A Perfect Balance


Blaise Pascal once wrote to a friend saying: ‘I have written you a long letter as I do not have time to write a short one’. This embodies a perennial problem – that often key messages are lost in a rather wordy explanation. It also highlights an increasing trend in our modern societies – that messages have to be short and sharp, as they compete with so many others.

If someone were to ask why you, as a real estate agent, are so effective at your job, you could likely take hours listing the reasons. You’d work through the numbers of how many houses you’ve been able to buy and sell to the advantage of your client, your responsiveness and a host of other sterling skills.

With all that information, it should be a breeze to market yourself. You have so much to say, so how could folks not leap at the chance to work with you?

Unfortunately, great agents all too often see their marketing campaigns fizzle and fail, despite the plethora of information provided. Sometimes, the cause is the information itself!
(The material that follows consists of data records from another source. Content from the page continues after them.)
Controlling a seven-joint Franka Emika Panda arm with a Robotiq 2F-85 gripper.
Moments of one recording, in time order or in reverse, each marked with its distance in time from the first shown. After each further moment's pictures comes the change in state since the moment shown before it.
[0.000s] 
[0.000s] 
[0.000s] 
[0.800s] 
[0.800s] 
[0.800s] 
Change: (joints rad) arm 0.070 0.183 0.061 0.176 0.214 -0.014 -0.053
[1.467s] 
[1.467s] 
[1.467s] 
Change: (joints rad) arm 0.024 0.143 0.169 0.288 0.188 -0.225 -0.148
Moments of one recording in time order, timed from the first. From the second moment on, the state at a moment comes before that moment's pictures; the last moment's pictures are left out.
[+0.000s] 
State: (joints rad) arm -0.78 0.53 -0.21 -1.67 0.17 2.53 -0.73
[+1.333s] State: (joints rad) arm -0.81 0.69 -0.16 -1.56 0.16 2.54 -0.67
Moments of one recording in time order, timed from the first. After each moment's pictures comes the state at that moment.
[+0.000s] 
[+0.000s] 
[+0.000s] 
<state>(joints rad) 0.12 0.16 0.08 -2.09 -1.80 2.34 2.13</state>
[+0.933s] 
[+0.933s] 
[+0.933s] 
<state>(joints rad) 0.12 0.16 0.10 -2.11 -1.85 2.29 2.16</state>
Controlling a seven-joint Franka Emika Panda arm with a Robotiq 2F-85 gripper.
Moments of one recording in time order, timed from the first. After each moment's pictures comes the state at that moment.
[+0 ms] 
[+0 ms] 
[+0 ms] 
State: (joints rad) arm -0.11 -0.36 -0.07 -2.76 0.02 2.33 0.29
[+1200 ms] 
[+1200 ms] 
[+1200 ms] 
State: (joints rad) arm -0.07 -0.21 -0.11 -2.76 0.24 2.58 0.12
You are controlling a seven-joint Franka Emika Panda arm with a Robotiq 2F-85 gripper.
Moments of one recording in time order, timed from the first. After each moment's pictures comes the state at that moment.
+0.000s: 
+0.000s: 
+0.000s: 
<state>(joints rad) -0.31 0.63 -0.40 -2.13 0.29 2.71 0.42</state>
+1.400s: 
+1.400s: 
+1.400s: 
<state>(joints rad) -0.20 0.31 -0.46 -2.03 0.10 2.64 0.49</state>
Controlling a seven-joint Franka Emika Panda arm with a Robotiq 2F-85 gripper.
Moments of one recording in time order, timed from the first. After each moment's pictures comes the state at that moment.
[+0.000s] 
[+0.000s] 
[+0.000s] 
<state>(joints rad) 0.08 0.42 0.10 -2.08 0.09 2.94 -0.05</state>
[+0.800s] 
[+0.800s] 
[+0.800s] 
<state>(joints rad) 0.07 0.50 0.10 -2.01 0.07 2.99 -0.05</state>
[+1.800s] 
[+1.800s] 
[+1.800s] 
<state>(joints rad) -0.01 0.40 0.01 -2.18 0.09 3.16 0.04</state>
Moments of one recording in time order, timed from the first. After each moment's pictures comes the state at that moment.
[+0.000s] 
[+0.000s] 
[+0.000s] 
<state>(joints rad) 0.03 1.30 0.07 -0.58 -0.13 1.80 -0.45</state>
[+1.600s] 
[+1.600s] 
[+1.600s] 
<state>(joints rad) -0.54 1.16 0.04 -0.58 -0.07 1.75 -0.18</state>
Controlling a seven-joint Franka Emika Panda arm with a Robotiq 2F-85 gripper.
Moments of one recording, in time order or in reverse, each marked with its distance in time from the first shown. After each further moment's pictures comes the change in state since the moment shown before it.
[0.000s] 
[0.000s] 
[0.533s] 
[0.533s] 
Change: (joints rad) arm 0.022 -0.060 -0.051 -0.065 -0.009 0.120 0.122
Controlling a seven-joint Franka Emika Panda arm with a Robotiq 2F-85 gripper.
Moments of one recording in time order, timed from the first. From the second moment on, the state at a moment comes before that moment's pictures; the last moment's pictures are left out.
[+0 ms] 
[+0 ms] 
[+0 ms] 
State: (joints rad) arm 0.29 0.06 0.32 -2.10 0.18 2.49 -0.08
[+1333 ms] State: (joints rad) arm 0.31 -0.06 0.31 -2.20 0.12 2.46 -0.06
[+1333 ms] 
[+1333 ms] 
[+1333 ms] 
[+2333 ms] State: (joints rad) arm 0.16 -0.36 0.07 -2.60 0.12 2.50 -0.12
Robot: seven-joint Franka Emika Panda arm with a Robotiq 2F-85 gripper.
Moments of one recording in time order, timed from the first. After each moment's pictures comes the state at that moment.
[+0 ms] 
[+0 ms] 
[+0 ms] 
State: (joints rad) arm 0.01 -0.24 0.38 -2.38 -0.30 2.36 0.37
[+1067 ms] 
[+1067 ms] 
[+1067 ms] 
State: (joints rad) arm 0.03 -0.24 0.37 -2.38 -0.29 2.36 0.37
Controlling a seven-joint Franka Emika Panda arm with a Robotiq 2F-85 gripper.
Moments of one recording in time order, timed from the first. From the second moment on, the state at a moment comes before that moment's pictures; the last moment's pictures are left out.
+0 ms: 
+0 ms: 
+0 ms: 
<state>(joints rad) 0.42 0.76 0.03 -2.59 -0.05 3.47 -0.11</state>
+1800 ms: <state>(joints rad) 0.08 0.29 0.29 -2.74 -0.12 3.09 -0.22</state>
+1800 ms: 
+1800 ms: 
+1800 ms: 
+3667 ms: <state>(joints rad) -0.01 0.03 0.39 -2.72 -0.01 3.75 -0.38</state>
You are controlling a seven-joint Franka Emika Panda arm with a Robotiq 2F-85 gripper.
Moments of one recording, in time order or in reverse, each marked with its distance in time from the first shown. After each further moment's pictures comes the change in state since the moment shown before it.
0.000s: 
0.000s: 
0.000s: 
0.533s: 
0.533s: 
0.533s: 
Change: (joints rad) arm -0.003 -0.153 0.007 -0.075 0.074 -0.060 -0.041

Trying to explain too many aspects of yourself can be overwhelming and can encourage your lead to tune out rather than take in the info.

This phenomenon should drive you to create marketing pieces with the perfect balance of information and attention capturing. What is this perfect balance you ask?

First, the piece must be eye-catching. Even though many pieces are read immediately upon receipt, it’s still important to stand out from the mix. Pairing a stunning and appropriate image with a headline that explains exactly why someone should work with you will cause the reader to stop and really take note of what you’re saying.


So what are you saying? Ironically, the fewer words used, the more importance will be given to their meaning. That’s where the use of sub-headings and captions can help to let the viewer glance at and take in all the important topics. If they want further details, they can continue reading, but even the deeper reading is summed up in a paragraph.


What about when you’ve got more information than just one paragraph can hold? Instead of creating additional reading, find visual ways to represent what needs to be said. A chart or a graph is far easier to understand and more visually appealing than an additional paragraph. Using this technique, you can provide a lot of information in a small space, sometimes with no words other than the headline and the column headings.


Even with short copy, there are a few additions you can make to sweeten the piece. Though you want to be visually appealing, you should avoid looking too busy. Even the most amazing headline can be drowned if the background is too distracting.

Choosing a single image or series of well-laid images can keep your piece simple, yet effective. The layout of the words, charts, and headlines should be arranged so that the eye is naturally drawn from one to the next. With carefully arranging, you can control the order in which the reader will process your information, giving you added potential for effectiveness.



Oh, and “P.S.”– don’t be afraid to use a postscript,  it’s one of the most frequently read parts of marketing copy!!

Combining copywriting, graphic design, and data representation into an effective “short and sweet” piece can increase readership — and thus responses to — your marketing pieces.